Exercise details: Print each entry verbatim.

======

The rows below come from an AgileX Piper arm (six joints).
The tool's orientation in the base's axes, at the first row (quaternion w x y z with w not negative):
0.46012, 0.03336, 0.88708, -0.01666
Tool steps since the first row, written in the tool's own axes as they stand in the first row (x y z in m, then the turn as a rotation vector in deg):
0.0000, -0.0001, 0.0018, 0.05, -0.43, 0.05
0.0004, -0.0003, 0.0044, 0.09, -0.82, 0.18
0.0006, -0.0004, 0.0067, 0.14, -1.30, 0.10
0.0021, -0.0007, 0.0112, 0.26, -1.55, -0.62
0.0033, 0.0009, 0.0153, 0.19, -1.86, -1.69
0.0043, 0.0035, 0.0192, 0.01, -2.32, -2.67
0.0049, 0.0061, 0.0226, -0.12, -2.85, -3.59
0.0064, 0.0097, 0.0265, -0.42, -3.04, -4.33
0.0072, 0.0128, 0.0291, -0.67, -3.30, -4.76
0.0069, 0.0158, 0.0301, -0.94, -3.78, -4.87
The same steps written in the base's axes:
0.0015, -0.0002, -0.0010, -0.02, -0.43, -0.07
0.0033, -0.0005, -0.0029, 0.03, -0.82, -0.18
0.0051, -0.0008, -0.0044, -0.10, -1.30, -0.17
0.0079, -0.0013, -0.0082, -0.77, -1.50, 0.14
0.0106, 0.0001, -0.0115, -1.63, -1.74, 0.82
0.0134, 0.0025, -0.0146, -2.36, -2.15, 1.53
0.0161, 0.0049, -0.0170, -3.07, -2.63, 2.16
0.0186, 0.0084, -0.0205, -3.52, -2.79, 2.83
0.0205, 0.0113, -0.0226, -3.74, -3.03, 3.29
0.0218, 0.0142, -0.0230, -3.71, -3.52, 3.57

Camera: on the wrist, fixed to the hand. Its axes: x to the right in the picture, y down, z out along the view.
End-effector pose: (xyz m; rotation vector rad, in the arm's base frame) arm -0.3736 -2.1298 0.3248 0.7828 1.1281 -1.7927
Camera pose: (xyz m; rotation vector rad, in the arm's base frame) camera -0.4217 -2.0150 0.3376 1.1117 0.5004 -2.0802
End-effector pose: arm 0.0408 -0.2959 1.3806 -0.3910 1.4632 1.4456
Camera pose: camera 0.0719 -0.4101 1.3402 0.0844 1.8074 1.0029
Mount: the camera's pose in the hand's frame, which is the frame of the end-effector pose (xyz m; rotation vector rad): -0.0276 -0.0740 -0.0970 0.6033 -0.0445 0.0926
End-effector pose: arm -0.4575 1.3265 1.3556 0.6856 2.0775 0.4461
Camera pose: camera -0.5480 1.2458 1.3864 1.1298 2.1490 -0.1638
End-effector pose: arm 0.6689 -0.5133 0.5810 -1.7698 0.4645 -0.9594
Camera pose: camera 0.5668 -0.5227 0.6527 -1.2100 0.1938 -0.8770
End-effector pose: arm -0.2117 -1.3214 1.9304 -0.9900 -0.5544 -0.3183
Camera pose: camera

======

Response for this exercise:
The rows below come from an AgileX Piper arm (six joints).
The tool's orientation in the base's axes, at the first row (quaternion w x y z with w not negative):
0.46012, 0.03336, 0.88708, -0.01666
Tool steps since the first row, written in the tool's own axes as they stand in the first row (x y z in m, then the turn as a rotation vector in deg):
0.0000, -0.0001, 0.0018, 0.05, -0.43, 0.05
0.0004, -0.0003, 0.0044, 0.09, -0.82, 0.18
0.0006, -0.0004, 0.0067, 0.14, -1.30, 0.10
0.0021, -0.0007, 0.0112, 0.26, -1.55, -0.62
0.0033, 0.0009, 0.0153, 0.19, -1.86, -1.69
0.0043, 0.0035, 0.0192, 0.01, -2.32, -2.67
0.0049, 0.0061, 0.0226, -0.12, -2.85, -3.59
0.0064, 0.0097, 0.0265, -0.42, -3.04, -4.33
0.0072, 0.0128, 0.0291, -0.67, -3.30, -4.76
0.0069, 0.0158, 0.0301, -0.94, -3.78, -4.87
The same steps written in the base's axes:
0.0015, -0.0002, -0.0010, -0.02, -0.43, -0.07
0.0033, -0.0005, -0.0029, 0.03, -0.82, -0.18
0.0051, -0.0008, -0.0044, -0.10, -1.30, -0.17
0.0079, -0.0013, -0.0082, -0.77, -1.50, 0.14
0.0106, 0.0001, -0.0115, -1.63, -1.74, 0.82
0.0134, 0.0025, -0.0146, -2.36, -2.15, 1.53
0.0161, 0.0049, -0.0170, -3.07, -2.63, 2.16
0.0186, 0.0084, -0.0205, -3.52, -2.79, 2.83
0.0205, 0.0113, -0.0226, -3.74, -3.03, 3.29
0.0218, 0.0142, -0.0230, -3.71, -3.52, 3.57

Camera: on the wrist, fixed to the hand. Its axes: x to the right in the picture, y down, z out along the view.
End-effector pose: (xyz m; rotation vector rad, in the arm's base frame) arm -0.3736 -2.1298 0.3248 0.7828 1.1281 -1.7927
Camera pose: (xyz m; rotation vector rad, in the arm's base frame) camera -0.4217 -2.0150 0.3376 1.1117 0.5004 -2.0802
End-effector pose: arm 0.0408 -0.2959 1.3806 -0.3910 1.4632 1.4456
Camera pose: camera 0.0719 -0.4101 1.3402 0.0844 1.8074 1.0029
Mount: the camera's pose in the hand's frame, which is the frame of the end-effector pose (xyz m; rotation vector rad): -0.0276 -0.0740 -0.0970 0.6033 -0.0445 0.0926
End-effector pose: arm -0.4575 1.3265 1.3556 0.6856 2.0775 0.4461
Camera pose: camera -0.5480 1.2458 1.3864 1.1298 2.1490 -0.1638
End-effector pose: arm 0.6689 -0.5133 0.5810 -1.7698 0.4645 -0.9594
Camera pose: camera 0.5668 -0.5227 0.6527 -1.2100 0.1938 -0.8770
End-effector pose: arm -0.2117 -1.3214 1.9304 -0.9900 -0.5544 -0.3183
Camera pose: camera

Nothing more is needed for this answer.